Tuesday, November 15, 2011

Face Hard Truths About Social Security

Read the column here (21 August 2011).

These two letters to the editor from back in 2005 formed the starting point for my recent forays into the murky world of Social Security:

Social Security provides no guarantee of income
http://onlineathens.com/stories/053005/let_20050530046.shtml

Social Security Trust Funs is merely a fiscal fiction
http://onlineathens.com/stories/012005/let_20050120025.shtml

The federal bureaucracy sources used in the column:

Social Security Administration Trust Fund Operations
http://www.ssa.gov/history/tftable.html

Social Security Trustees 2011 Annual Report Summary
http://www.ssa.gov/oact/trsum/index.html

OMB Analytical Perspective FY 2000 Budget
http://www.gpoaccess.gov/usbudget/fy00/pdf/spec.pdf

Some additional thoughts in no particular order:

From 1937 through 1958, Social Security ran surpluses every year. Form 1959 through 1981, it ran deficits in eleven years (1959, 1961, 1962, 1965, 1975, 1976, 1977, 1978, 1979, 1980, and 1981). It ran surpluses every year from 1982 through 2009 (it technically ran a surplus in 1982 but borrowed from Hospital Insurance Trust Fund, repaying the money in 1985 and 1986 - see below). Those surpluses peaked in 2007 and dropped in 2008 and 2009. The system began running what in all probability will be permanent deficits in 2010.

Just to muddy the waters, be aware that there are several trust funds: Social Security trust funds include the Old Age and Survivors Insurance Trust Fund (OASI) and the Disability Insurance Fund (DI); the term “Social Security Trust Fund” usually refers to a combination of the OASI and DI funds (OASDI). Medicare trust funds include the Hospital Insurance Trust Fund (HI; Medicare Part A) and the Supplementary Medical Insurance trust Fund (SMI; Medicare Part B and Part D).

Social Security benefits were exempt from the federal government’s taxation of income from the inception of the system in 1935 until a 1983 amendment to the Social Security Act specified that taxpayers who had income above a specified threshold would be subject to income tax on 50% of their Social Security benefits. The amount of Social Security benefit subject to income tax rose to 85% under the 1993 Omnibus Budget Reconciliation Act.

From what I could piece together from various sources, it appears that from the time federal accounting practices changed under the Johnson administration until some time during the Reagan presidency, the Trust Fund contained real bonds; from that time during the Reagan administration until some time in the Clinton administration the Trust Fund contained a mixture of real and “special issue” bonds; since that time during the Clinton administration, the Trust Fund has contained nothing but the “special issue bonds. I could not independently verify this timeline so I did not include it in the column but, given my knowledge of what happened and when with regard to the Trust Fund, it seems reasonable.

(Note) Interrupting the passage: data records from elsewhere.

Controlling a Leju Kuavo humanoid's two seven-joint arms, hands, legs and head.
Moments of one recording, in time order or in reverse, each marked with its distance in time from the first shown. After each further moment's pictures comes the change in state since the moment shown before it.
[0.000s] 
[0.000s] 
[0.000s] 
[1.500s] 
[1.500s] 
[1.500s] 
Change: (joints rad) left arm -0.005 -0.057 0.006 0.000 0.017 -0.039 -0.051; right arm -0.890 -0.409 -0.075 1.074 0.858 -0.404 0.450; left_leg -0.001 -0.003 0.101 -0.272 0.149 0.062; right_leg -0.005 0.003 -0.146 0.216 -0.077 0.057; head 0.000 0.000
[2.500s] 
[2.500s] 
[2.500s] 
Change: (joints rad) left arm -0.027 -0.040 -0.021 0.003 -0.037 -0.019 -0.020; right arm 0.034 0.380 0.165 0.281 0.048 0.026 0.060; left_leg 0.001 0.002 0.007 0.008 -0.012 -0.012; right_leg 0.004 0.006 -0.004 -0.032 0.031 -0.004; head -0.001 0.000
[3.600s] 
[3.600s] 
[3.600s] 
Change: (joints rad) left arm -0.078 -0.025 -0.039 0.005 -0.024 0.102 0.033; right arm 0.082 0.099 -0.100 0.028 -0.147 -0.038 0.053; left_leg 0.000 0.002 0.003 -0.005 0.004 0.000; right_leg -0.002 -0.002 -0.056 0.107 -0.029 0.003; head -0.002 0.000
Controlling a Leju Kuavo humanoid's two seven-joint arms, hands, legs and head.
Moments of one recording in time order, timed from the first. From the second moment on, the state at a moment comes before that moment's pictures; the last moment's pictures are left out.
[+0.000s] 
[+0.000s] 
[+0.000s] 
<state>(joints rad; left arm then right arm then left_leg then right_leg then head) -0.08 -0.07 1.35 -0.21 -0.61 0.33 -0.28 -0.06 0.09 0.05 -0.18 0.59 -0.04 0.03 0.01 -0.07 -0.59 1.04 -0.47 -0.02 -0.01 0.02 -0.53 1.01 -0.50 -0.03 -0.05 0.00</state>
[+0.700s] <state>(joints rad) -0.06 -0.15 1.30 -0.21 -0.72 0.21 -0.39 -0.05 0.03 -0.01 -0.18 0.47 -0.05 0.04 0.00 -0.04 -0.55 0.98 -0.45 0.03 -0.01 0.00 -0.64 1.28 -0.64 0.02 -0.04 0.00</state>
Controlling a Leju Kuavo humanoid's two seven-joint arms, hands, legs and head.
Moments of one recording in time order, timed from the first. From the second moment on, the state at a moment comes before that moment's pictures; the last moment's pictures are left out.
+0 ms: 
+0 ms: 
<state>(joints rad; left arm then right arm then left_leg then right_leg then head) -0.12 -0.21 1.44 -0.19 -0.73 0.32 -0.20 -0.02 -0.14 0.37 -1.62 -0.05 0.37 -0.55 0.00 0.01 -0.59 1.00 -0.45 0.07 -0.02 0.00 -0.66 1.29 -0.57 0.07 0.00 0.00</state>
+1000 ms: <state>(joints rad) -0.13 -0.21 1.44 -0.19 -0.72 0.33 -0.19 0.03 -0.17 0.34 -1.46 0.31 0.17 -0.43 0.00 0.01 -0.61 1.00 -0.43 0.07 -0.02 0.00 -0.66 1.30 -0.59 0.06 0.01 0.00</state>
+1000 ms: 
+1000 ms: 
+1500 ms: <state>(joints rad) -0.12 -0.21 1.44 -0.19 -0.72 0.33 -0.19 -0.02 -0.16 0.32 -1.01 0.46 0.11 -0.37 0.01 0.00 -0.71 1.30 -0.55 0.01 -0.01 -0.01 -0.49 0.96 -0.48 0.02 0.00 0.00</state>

Even the amount of money ostensibly in the Social Security Trust Fund is nothing more than an educated guess (perhaps a better word term be “balance,” as there is no actual “money” involved). Each month, the Treasury estimates how much of the government’s aggregate revenue is derived from Social Security payroll taxes and “credits” that amount to the Trust Fund, then subtracts the amount of benefits paid out for the month to arrive at a figure.

Approximately 42% of federal government spending these days is done on the basis of borrowed money. Of that borrowed money, something like 70% of all of the bonds sold by the Treasury this year have been bought by the Federal Reserve. I can’t see any good is going to come of this practice.
The manner in which the term “national debt” is typically used includes intergovernmental debt, which is what one part of the government owes another; the more useful term “publicly held debt” does not. To those outside of the government, what it owes to itself is irrelevant. The important figure is what does government owe to others.

This discussion does not touch on the matter of the “net-present value” calculations that the Social Security Board of Trustees must by law consider annually for the upcoming 75 year period. This is where the discussion of “unfunded” Social Security benefits begins. When the special issue bonds in the Trust Fund are projected to be totally depleted in 2036 (even that year is suspect, as stagnant economic growth and a shrinking base of taxpayer will further hamstring the system), projections are that the system will be lacking funds to pay the full amount of promised benefits to the tune of trillions upon trillions of dollars (projections vary widely, but all involve an absolutely tremendous amount of money). Regardless of the specific amount involved, a projected 27% across the board decrease in benefits will have to occur to keep the system creaking along. Note that this is money that, were it deposited into the system today, would be needed to cover projected benefits over and above the payroll taxed collected over the period and is irrespective of the mythical solvency of the Trust Fund.

And finally, as bad as the finances for Social Security are, those for Medicare are far, far, far worse. For just how bad, see the Social Security and Medicare Boards of Trustees report for 2011.

By the way, the Social Security Trust Fund is currently "credited" with approximately $2.6 trillion in those "special issue" bonds.